== WHAT YOU SHOULD DO ==
Using the data below, copy out all lines with the word "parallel".

== EXERCISE DATA ==
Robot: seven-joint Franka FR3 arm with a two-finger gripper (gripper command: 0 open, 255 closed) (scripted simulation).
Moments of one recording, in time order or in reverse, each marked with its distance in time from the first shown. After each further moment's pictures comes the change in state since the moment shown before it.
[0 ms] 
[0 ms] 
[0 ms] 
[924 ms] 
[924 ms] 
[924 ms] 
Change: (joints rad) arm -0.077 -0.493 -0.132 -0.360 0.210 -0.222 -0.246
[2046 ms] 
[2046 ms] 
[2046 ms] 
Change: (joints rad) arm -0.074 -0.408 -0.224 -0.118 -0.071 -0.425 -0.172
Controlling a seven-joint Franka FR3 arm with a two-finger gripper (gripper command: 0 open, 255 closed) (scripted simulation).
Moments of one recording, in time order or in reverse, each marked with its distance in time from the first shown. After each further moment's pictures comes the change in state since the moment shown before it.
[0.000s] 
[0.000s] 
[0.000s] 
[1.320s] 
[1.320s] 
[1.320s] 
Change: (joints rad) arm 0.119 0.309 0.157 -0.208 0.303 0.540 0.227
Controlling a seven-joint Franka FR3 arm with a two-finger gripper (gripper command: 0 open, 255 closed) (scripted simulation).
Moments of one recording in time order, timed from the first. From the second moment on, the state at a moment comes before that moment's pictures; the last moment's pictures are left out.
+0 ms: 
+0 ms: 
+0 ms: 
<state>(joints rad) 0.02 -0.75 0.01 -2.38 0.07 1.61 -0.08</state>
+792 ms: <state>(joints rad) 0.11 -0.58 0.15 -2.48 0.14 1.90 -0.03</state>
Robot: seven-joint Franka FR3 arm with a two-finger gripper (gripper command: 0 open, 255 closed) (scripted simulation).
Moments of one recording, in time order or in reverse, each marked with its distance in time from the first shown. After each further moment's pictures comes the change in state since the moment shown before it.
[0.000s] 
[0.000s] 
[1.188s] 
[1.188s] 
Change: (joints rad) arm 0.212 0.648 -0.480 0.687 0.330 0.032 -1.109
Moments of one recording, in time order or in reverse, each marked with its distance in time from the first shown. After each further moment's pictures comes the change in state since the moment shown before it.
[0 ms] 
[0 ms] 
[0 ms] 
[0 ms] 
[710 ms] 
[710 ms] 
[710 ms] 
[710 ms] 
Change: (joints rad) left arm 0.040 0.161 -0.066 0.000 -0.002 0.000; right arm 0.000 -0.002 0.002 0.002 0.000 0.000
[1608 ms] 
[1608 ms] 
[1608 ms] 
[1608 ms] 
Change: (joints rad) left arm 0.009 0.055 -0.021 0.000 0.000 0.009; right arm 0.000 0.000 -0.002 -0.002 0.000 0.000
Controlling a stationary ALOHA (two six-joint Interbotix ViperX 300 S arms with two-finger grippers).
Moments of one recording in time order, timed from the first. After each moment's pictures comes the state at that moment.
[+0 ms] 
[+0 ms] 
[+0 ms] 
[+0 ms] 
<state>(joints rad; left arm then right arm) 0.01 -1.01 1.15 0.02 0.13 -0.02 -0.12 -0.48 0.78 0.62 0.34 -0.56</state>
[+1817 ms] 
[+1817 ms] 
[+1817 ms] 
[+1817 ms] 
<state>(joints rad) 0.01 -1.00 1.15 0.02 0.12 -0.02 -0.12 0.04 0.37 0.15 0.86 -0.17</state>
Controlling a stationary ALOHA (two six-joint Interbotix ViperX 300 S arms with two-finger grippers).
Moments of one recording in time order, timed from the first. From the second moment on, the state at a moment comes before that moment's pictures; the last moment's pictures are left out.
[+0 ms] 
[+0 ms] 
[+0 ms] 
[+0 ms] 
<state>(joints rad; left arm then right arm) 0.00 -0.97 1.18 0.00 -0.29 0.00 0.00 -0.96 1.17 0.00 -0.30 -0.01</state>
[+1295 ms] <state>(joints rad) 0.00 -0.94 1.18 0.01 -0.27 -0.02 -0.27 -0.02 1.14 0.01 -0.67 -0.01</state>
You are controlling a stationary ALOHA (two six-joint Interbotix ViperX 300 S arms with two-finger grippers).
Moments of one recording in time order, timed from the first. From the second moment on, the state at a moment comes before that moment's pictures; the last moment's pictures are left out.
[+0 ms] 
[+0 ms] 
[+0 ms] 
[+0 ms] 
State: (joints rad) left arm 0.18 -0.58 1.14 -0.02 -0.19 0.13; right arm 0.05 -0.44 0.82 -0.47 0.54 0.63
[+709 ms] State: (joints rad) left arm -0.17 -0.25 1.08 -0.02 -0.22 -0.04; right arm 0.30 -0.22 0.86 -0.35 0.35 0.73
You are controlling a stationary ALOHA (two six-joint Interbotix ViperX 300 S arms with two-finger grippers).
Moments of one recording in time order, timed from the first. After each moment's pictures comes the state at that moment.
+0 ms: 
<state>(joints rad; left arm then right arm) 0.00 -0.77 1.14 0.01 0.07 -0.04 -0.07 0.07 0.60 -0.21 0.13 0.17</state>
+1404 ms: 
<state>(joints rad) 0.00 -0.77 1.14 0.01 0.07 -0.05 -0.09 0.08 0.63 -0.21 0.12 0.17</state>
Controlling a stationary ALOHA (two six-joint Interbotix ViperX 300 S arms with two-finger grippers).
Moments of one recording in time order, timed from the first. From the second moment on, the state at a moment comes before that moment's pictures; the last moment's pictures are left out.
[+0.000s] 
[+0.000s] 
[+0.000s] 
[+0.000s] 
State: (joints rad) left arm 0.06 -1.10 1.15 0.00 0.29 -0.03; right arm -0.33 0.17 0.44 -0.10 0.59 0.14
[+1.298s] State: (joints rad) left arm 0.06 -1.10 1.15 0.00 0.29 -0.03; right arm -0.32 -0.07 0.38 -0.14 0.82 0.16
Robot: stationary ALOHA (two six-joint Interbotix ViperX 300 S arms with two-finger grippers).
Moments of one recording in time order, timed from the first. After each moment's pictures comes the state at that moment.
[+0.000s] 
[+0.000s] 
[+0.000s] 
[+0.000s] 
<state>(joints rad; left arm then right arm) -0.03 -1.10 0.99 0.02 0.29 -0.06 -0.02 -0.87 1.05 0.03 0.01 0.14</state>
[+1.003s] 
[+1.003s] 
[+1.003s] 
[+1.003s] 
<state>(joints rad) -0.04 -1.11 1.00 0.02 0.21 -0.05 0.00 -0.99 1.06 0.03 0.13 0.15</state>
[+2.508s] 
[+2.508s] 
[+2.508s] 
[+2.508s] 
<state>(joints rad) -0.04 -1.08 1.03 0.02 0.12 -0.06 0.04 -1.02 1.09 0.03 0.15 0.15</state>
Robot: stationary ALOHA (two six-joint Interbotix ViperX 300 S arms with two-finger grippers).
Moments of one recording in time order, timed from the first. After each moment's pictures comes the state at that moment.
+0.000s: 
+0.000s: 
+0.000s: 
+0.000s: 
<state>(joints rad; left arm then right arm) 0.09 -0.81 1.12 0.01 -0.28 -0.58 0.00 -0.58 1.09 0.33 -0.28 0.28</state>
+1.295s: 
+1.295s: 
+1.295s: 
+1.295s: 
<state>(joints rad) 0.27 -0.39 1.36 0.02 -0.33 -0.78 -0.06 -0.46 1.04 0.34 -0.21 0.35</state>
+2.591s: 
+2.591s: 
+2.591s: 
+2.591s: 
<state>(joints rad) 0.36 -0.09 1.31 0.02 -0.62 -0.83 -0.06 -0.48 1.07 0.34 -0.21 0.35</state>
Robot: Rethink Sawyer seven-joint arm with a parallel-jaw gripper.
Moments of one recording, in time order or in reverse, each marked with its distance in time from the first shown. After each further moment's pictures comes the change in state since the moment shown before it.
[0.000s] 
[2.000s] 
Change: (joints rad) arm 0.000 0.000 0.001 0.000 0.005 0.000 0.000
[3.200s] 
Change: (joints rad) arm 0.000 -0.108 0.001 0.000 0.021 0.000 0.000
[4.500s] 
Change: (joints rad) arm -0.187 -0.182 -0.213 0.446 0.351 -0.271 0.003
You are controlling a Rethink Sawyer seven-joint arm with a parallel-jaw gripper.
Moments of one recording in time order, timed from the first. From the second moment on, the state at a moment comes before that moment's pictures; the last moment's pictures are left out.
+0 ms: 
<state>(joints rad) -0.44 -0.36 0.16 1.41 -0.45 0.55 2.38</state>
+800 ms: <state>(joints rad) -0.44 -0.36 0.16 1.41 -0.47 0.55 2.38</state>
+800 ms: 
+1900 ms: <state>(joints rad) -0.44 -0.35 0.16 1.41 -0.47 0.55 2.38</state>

== RESULT FOR THIS EXERCISE ==
Robot: Rethink Sawyer seven-joint arm with a parallel-jaw gripper.
You are controlling a Rethink Sawyer seven-joint arm with a parallel-jaw gripper.

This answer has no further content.